Let
- $(\Omega,\mathcal A)$ be a measurable space;
- $(\mathcal F_t)_{t\ge0}$ be a filtration on $(\Omega,\mathcal A)$;
- $\tau:\Omega\to[0,\infty]$ be an $(\mathcal F_t)_{t\ge0}$-stopping time on $(\Omega,\mathcal A)$, $$\mathcal G_{\tau-}:=\left\{A\cap\{t<\tau\}:A\in\mathcal F_t\text{ and }t\ge0\right\}$$ and $$\mathcal F_{\tau-}:=\sigma(\mathcal F_0\cup\mathcal G_{\tau-}).$$
Let $f:\Omega\to\mathbb R$ be $\mathcal F_{\tau-}$-measurable.
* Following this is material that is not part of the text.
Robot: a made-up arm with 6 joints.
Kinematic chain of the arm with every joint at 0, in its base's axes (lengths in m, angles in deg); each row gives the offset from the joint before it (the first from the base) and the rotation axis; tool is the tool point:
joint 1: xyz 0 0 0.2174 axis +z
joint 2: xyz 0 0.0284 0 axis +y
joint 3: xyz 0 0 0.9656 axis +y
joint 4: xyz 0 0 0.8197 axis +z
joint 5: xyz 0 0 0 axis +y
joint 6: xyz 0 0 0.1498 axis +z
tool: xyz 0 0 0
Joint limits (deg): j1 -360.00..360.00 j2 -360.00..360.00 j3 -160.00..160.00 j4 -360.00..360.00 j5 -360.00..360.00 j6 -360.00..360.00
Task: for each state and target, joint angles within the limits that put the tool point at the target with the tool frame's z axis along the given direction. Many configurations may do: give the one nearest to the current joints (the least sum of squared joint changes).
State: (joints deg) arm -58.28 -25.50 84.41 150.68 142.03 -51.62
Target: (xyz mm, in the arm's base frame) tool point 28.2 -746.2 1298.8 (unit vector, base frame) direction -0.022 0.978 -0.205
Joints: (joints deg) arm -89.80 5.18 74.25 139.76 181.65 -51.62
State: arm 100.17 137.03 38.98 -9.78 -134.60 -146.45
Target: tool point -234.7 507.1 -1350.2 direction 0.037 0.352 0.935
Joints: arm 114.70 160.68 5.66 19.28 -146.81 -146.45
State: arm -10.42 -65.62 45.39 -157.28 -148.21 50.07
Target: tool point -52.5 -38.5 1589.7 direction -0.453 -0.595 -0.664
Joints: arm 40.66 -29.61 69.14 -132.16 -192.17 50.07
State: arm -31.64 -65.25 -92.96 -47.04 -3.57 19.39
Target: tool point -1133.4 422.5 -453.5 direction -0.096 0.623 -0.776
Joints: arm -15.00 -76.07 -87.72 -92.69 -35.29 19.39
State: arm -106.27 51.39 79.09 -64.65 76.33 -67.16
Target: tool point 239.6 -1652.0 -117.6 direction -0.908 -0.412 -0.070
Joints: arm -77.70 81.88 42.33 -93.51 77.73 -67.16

Can we show that $1_{\{\:s\:<\:\tau\:\}}f$ is $\mathcal F_s$-measurable for all $s\ge0$?
Intuiteively, $\mathcal F_{\tau-}$ should contain all the information immediately before $\tau$. So, on the event $\{s<\tau\}$, we should have the information in $\mathcal F_s$.
But how can we prove this? Most probably (if at all) by a monotone class argument, but I'm failing to see this even for $f=1_A$ with $A\in\mathcal G_{\tau-}$.
Please consider the following example. Let $\{\xi_n,n\ge 1\}$ be a sequence of independent non-degenerate random variables on probability space $(\Omega,\mathscr{F},\mathsf{P})$. For $t\ge 0$, set \begin{equation*} \mathscr{F}_t=\mathscr{F}_{[t]}=\sigma(\xi_i,1\le i\le t)\vee \mathscr{N}. \tag{1} \end{equation*} Taking stopping time $\tau=3$ then \begin{equation*} f=\xi_2\in \mathscr{F}_{\tau-}(=\mathscr{F}_{2}). \tag{2} \end{equation*}
Now, for $s=1$, \begin{equation*} 1_{s<\tau}f=1_{1<3}\xi_2=\xi_2\notin \mathscr{F}_1(=\mathscr{F}_s). \tag{3} \end{equation*} (3) means that, in this case, $1_{s<\tau}f$ is not $\mathscr{F}_s$-meausrable.